TO DO.
What you return must match the listing below exactly.

RAW DATA.

______

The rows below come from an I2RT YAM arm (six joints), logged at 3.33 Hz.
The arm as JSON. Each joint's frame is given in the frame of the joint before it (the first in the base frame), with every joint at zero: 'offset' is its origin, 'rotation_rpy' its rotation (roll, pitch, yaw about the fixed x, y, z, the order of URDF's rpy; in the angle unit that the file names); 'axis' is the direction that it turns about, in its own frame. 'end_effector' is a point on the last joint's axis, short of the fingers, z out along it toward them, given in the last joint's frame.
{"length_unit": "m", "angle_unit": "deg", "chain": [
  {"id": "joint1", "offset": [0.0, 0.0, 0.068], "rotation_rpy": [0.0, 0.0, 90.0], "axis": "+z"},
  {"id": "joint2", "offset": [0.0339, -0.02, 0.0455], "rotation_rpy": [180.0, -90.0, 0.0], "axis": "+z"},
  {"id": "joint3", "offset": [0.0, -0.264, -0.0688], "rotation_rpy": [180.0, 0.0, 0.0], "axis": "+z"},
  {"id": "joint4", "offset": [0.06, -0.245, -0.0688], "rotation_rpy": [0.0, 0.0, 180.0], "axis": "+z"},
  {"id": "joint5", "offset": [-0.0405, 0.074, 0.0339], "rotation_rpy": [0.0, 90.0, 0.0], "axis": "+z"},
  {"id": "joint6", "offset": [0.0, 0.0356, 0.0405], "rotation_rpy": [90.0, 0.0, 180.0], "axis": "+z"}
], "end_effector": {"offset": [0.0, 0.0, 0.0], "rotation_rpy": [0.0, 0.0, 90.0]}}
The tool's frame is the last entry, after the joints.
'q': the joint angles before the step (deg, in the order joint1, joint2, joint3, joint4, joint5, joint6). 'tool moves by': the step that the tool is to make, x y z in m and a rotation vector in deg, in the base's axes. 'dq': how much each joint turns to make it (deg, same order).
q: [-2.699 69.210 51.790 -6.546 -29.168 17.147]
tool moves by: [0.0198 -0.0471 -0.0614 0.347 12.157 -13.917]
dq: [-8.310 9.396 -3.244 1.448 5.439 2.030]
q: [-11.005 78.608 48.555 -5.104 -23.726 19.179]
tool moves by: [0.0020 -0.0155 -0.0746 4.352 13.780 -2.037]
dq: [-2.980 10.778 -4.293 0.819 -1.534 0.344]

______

EXERCISE RESULT.
The rows below come from an I2RT YAM arm (six joints), logged at 3.33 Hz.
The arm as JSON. Each joint's frame is given in the frame of the joint before it (the first in the base frame), with every joint at zero: 'offset' is its origin, 'rotation_rpy' its rotation (roll, pitch, yaw about the fixed x, y, z, the order of URDF's rpy; in the angle unit that the file names); 'axis' is the direction that it turns about, in its own frame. 'end_effector' is a point on the last joint's axis, short of the fingers, z out along it toward them, given in the last joint's frame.
{"length_unit": "m", "angle_unit": "deg", "chain": [
  {"id": "joint1", "offset": [0.0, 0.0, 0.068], "rotation_rpy": [0.0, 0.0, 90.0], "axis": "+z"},
  {"id": "joint2", "offset": [0.0339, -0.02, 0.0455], "rotation_rpy": [180.0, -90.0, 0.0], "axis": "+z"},
  {"id": "joint3", "offset": [0.0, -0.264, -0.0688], "rotation_rpy": [180.0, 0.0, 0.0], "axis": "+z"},
  {"id": "joint4", "offset": [0.06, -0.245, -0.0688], "rotation_rpy": [0.0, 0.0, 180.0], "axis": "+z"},
  {"id": "joint5", "offset": [-0.0405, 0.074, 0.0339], "rotation_rpy": [0.0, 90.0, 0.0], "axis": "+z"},
  {"id": "joint6", "offset": [0.0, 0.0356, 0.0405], "rotation_rpy": [90.0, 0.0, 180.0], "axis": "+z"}
], "end_effector": {"offset": [0.0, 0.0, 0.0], "rotation_rpy": [0.0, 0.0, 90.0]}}
The tool's frame is the last entry, after the joints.
'q': the joint angles before the step (deg, in the order joint1, joint2, joint3, joint4, joint5, joint6). 'tool moves by': the step that the tool is to make, x y z in m and a rotation vector in deg, in the base's axes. 'dq': how much each joint turns to make it (deg, same order).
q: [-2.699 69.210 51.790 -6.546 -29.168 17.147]
tool moves by: [0.0198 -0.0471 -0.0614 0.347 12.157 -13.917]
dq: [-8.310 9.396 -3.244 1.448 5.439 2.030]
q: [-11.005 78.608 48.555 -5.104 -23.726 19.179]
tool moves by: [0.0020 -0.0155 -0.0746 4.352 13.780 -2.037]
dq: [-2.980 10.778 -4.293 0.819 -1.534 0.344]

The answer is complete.